[PROBLEM]:
Print the records below exactly, leaving out nothing.

[RECORDS TO USE]:

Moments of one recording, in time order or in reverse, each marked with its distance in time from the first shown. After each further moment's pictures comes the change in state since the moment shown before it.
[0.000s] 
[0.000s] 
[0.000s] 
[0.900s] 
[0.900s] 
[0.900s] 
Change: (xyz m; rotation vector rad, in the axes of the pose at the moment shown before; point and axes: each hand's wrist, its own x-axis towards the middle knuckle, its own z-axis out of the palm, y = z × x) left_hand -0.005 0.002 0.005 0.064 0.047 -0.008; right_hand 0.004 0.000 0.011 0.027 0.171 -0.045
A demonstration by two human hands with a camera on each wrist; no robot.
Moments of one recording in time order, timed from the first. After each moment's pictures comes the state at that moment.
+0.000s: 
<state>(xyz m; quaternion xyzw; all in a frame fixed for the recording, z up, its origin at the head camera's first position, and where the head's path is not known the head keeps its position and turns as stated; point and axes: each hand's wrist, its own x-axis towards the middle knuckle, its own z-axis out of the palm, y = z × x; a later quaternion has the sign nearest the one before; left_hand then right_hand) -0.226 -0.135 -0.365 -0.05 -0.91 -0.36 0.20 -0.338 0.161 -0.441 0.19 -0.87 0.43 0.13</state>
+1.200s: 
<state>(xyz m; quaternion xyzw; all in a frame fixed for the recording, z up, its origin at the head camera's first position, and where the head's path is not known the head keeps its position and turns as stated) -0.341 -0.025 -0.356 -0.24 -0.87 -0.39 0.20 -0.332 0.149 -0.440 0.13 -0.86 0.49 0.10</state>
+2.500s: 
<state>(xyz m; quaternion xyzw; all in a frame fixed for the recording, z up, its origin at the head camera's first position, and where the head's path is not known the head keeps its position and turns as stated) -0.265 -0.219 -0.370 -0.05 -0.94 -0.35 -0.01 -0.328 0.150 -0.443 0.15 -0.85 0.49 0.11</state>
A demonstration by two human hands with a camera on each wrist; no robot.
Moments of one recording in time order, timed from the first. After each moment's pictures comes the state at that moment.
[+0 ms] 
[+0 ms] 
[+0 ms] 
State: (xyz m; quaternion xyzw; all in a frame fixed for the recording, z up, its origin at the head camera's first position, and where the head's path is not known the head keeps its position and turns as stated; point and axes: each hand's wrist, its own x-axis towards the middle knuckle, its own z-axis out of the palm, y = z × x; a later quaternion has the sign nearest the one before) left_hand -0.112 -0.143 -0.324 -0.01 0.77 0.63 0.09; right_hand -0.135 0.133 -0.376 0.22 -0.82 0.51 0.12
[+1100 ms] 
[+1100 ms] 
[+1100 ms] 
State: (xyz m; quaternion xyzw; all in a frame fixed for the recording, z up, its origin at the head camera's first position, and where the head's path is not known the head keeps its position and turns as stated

[WRITTEN ANSWER]:
Moments of one recording, in time order or in reverse, each marked with its distance in time from the first shown. After each further moment's pictures comes the change in state since the moment shown before it.
[0.000s] 
[0.000s] 
[0.000s] 
[0.900s] 
[0.900s] 
[0.900s] 
Change: (xyz m; rotation vector rad, in the axes of the pose at the moment shown before; point and axes: each hand's wrist, its own x-axis towards the middle knuckle, its own z-axis out of the palm, y = z × x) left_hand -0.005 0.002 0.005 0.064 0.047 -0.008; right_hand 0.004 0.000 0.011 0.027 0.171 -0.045
A demonstration by two human hands with a camera on each wrist; no robot.
Moments of one recording in time order, timed from the first. After each moment's pictures comes the state at that moment.
+0.000s: 
<state>(xyz m; quaternion xyzw; all in a frame fixed for the recording, z up, its origin at the head camera's first position, and where the head's path is not known the head keeps its position and turns as stated; point and axes: each hand's wrist, its own x-axis towards the middle knuckle, its own z-axis out of the palm, y = z × x; a later quaternion has the sign nearest the one before; left_hand then right_hand) -0.226 -0.135 -0.365 -0.05 -0.91 -0.36 0.20 -0.338 0.161 -0.441 0.19 -0.87 0.43 0.13</state>
+1.200s: 
<state>(xyz m; quaternion xyzw; all in a frame fixed for the recording, z up, its origin at the head camera's first position, and where the head's path is not known the head keeps its position and turns as stated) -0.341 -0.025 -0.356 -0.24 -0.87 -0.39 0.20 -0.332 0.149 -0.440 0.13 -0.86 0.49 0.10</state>
+2.500s: 
<state>(xyz m; quaternion xyzw; all in a frame fixed for the recording, z up, its origin at the head camera's first position, and where the head's path is not known the head keeps its position and turns as stated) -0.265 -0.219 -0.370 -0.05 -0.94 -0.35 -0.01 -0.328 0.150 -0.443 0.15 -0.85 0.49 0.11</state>
A demonstration by two human hands with a camera on each wrist; no robot.
Moments of one recording in time order, timed from the first. After each moment's pictures comes the state at that moment.
[+0 ms] 
[+0 ms] 
[+0 ms] 
State: (xyz m; quaternion xyzw; all in a frame fixed for the recording, z up, its origin at the head camera's first position, and where the head's path is not known the head keeps its position and turns as stated; point and axes: each hand's wrist, its own x-axis towards the middle knuckle, its own z-axis out of the palm, y = z × x; a later quaternion has the sign nearest the one before) left_hand -0.112 -0.143 -0.324 -0.01 0.77 0.63 0.09; right_hand -0.135 0.133 -0.376 0.22 -0.82 0.51 0.12
[+1100 ms] 
[+1100 ms] 
[+1100 ms] 
State: (xyz m; quaternion xyzw; all in a frame fixed for the recording, z up, its origin at the head camera's first position, and where the head's path is not known the head keeps its position and turns as stated

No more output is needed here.